• **What you are asked to do**: Return the data below exactly, please, but drop the pictures.

• **Recorded information**:
_ _ _
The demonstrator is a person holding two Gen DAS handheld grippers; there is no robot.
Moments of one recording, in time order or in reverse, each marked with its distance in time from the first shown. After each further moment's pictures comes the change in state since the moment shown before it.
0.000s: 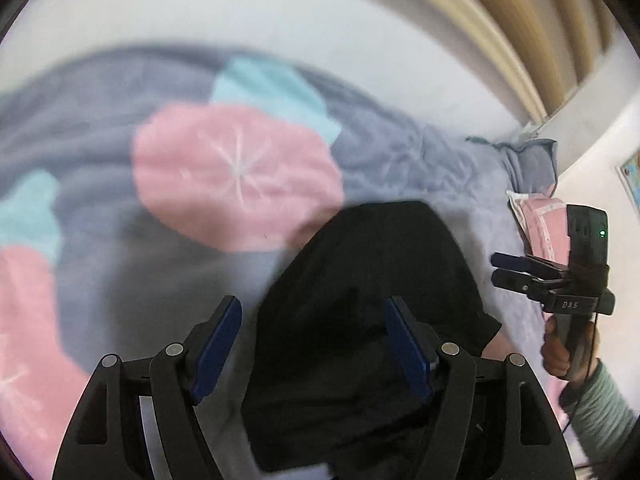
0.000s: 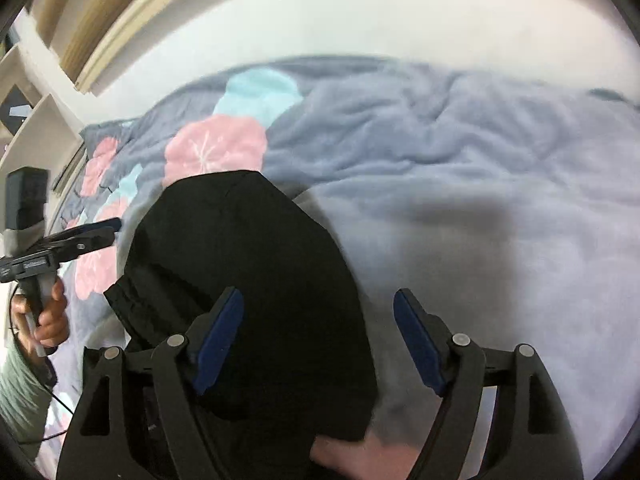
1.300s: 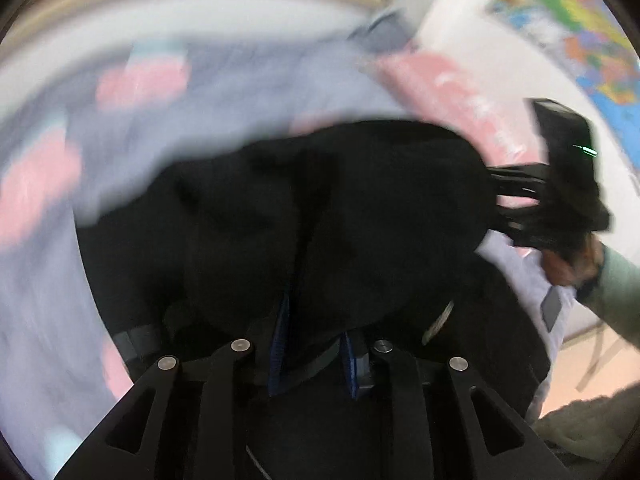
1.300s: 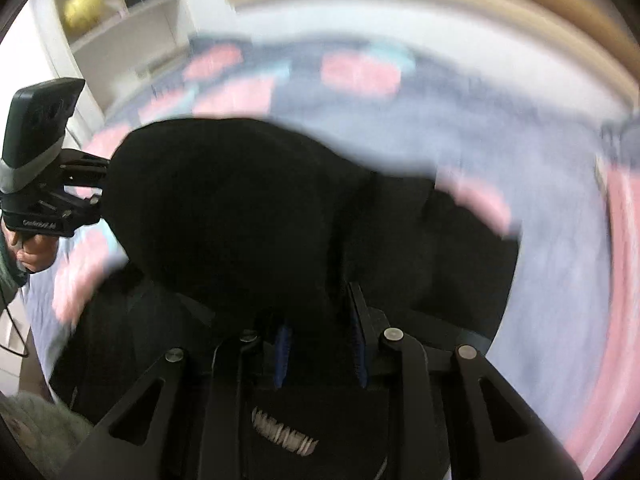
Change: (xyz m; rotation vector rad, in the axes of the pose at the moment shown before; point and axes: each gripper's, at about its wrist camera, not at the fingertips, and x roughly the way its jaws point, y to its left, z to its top) left arm -0.163 -0.158 -0.361 0.270 0.107 0.008; right arm -0.179 0.171 -0.335 -0.285 0.017 -0.048
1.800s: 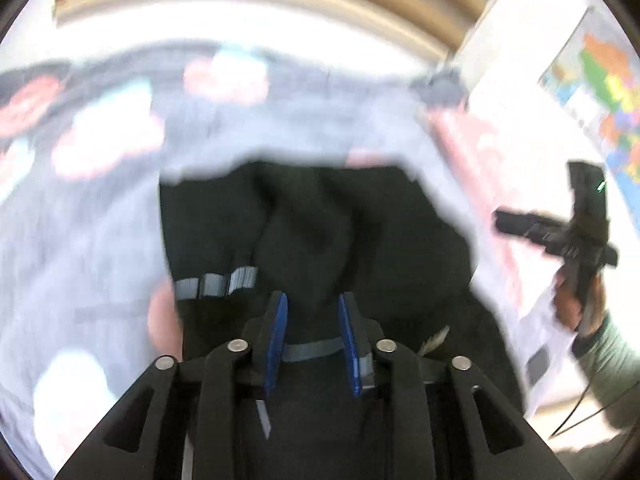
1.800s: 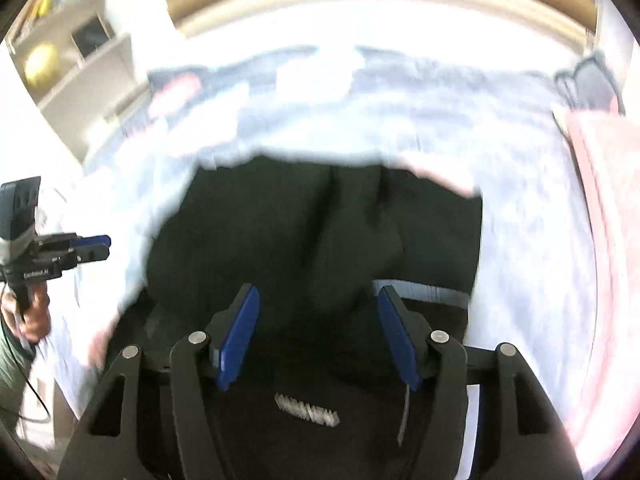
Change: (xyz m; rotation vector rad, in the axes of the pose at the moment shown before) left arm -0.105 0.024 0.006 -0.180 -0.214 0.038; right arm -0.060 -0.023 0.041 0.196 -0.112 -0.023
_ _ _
• **Reply to the exercise**:
The demonstrator is a person holding two Gen DAS handheld grippers; there is no robot.
Moments of one recording, in time order or in reverse, each marked with its distance in time from the first shown. After each further moment's pictures comes the change in state since the moment shown before it.
0.000s: 
0.000s: 
1.300s: 
1.300s: 
Change: (xyz m; rotation vector rad, in the axes of the pose at the moment shown before; point and axes: each gripper's, at about its wrist camera, not at the fingertips, and x roughly the way its jaws point, y to its left, z to its top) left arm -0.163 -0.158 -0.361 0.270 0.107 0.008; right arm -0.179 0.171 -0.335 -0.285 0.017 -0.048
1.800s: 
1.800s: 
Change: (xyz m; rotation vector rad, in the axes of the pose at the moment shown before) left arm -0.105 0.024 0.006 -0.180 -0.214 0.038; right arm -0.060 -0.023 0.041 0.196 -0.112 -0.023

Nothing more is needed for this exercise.